Problem to work on — Every record must be repeated precisely as it stands.

Working data —
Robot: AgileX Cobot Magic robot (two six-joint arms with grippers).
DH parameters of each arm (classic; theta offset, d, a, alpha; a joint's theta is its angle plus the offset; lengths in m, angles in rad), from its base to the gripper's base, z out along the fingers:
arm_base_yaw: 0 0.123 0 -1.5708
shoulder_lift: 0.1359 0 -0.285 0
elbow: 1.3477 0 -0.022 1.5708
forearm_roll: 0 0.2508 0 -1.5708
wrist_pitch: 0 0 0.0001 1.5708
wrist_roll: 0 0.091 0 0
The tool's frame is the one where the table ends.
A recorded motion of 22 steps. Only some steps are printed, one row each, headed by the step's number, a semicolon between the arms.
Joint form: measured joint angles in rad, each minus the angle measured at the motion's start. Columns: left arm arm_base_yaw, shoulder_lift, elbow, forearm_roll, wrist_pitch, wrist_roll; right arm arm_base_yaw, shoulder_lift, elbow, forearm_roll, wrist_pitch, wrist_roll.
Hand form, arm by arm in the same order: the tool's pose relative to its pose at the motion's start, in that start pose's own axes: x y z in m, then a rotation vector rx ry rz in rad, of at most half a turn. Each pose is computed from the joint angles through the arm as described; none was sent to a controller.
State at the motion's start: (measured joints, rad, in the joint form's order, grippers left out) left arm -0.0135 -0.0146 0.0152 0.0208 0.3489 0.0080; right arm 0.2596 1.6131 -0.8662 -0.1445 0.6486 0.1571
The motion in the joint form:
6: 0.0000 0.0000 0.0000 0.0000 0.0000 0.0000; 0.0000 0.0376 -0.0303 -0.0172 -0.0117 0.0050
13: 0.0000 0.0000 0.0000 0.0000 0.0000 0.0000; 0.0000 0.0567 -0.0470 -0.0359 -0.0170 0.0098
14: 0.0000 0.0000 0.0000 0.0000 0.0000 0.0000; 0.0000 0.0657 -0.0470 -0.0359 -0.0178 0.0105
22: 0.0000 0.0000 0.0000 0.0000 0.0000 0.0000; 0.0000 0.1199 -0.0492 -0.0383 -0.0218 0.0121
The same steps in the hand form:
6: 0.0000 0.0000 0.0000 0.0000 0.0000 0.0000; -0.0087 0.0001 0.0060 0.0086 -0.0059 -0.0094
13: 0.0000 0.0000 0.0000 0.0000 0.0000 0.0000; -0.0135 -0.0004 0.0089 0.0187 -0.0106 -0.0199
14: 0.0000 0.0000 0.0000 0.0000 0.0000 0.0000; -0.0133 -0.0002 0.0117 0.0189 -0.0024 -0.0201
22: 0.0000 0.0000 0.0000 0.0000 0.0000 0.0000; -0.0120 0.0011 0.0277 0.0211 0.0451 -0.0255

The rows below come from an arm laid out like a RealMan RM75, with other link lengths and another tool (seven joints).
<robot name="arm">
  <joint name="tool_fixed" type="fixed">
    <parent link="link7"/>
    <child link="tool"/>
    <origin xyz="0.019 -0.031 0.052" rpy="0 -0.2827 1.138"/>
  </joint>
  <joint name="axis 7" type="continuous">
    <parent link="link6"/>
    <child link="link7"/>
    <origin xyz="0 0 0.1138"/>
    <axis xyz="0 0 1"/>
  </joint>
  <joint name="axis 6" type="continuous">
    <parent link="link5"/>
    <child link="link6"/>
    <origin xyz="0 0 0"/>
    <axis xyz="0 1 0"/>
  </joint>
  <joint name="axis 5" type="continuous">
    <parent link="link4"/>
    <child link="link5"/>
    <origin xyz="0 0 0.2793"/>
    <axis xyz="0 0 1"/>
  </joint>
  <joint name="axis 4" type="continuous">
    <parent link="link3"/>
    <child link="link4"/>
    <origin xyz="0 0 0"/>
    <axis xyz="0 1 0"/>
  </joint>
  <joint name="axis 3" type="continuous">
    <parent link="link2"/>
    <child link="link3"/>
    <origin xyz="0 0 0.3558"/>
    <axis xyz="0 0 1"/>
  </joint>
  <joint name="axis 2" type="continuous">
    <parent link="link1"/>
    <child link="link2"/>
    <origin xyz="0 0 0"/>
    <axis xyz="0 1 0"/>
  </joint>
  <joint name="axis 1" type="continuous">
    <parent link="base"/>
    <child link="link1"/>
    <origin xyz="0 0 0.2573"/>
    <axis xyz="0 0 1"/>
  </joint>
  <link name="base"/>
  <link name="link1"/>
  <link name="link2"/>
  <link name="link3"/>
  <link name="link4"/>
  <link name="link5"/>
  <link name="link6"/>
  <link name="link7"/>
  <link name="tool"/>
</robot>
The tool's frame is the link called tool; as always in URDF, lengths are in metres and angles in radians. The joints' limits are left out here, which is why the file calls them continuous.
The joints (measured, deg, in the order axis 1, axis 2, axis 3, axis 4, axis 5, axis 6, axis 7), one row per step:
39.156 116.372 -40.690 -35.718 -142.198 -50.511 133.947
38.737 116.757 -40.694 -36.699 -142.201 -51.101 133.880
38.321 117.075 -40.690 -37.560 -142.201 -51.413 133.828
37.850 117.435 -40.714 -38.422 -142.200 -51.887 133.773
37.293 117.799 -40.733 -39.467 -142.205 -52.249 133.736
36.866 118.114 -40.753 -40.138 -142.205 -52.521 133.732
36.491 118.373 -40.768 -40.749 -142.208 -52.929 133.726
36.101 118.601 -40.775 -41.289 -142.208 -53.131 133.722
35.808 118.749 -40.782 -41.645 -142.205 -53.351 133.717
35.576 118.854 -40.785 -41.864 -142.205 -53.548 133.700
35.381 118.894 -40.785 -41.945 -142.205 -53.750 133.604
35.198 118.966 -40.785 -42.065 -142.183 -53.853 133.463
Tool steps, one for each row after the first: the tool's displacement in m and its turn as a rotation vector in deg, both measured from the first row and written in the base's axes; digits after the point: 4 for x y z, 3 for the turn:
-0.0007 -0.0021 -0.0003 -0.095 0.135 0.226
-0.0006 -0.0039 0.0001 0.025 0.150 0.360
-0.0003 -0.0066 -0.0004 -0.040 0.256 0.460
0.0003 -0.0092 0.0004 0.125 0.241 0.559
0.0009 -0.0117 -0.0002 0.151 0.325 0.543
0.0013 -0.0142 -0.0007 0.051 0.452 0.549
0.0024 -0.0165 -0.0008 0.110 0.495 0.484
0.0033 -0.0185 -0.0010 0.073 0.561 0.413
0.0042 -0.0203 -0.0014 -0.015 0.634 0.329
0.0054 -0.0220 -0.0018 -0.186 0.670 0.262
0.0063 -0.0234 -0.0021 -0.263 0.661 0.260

Response —
Robot: AgileX Cobot Magic robot (two six-joint arms with grippers).
DH parameters of each arm (classic; theta offset, d, a, alpha; a joint's theta is its angle plus the offset; lengths in m, angles in rad), from its base to the gripper's base, z out along the fingers:
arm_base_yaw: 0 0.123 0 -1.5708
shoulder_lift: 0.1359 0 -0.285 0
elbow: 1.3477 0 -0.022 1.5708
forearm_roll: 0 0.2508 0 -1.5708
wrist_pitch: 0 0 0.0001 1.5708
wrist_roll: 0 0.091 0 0
The tool's frame is the one where the table ends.
A recorded motion of 22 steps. Only some steps are printed, one row each, headed by the step's number, a semicolon between the arms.
Joint form: measured joint angles in rad, each minus the angle measured at the motion's start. Columns: left arm arm_base_yaw, shoulder_lift, elbow, forearm_roll, wrist_pitch, wrist_roll; right arm arm_base_yaw, shoulder_lift, elbow, forearm_roll, wrist_pitch, wrist_roll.
Hand form, arm by arm in the same order: the tool's pose relative to its pose at the motion's start, in that start pose's own axes: x y z in m, then a rotation vector rx ry rz in rad, of at most half a turn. Each pose is computed from the joint angles through the arm as described; none was sent to a controller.
State at the motion's start: (measured joints, rad, in the joint form's order, grippers left out) left arm -0.0135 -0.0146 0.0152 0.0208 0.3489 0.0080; right arm 0.2596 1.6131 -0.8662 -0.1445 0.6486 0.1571
The motion in the joint form:
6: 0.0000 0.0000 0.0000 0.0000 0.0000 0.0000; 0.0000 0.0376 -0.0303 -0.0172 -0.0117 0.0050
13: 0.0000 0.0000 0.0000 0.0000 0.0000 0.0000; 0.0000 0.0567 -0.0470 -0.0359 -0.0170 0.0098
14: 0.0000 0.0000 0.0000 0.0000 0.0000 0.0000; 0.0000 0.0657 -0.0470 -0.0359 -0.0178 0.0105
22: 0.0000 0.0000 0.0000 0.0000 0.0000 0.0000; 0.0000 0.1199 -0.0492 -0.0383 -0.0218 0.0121
The same steps in the hand form:
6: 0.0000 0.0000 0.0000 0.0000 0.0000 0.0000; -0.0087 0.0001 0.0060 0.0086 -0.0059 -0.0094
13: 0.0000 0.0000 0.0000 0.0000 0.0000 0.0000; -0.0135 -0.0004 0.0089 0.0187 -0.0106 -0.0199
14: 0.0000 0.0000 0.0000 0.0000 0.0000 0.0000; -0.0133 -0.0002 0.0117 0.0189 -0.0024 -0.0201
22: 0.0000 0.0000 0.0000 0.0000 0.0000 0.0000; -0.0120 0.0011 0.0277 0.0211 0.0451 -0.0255

The rows below come from an arm laid out like a RealMan RM75, with other link lengths and another tool (seven joints).
<robot name="arm">
  <joint name="tool_fixed" type="fixed">
    <parent link="link7"/>
    <child link="tool"/>
    <origin xyz="0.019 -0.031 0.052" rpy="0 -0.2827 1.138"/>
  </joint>
  <joint name="axis 7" type="continuous">
    <parent link="link6"/>
    <child link="link7"/>
    <origin xyz="0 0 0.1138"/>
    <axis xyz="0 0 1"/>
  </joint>
  <joint name="axis 6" type="continuous">
    <parent link="link5"/>
    <child link="link6"/>
    <origin xyz="0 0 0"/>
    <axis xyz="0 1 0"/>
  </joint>
  <joint name="axis 5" type="continuous">
    <parent link="link4"/>
    <child link="link5"/>
    <origin xyz="0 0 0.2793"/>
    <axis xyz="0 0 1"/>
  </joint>
  <joint name="axis 4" type="continuous">
    <parent link="link3"/>
    <child link="link4"/>
    <origin xyz="0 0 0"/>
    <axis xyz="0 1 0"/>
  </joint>
  <joint name="axis 3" type="continuous">
    <parent link="link2"/>
    <child link="link3"/>
    <origin xyz="0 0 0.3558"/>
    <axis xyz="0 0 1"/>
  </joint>
  <joint name="axis 2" type="continuous">
    <parent link="link1"/>
    <child link="link2"/>
    <origin xyz="0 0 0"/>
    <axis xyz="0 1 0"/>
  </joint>
  <joint name="axis 1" type="continuous">
    <parent link="base"/>
    <child link="link1"/>
    <origin xyz="0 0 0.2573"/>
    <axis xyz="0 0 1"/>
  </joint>
  <link name="base"/>
  <link name="link1"/>
  <link name="link2"/>
  <link name="link3"/>
  <link name="link4"/>
  <link name="link5"/>
  <link name="link6"/>
  <link name="link7"/>
  <link name="tool"/>
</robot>
The tool's frame is the link called tool; as always in URDF, lengths are in metres and angles in radians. The joints' limits are left out here, which is why the file calls them continuous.
The joints (measured, deg, in the order axis 1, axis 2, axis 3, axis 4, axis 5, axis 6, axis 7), one row per step:
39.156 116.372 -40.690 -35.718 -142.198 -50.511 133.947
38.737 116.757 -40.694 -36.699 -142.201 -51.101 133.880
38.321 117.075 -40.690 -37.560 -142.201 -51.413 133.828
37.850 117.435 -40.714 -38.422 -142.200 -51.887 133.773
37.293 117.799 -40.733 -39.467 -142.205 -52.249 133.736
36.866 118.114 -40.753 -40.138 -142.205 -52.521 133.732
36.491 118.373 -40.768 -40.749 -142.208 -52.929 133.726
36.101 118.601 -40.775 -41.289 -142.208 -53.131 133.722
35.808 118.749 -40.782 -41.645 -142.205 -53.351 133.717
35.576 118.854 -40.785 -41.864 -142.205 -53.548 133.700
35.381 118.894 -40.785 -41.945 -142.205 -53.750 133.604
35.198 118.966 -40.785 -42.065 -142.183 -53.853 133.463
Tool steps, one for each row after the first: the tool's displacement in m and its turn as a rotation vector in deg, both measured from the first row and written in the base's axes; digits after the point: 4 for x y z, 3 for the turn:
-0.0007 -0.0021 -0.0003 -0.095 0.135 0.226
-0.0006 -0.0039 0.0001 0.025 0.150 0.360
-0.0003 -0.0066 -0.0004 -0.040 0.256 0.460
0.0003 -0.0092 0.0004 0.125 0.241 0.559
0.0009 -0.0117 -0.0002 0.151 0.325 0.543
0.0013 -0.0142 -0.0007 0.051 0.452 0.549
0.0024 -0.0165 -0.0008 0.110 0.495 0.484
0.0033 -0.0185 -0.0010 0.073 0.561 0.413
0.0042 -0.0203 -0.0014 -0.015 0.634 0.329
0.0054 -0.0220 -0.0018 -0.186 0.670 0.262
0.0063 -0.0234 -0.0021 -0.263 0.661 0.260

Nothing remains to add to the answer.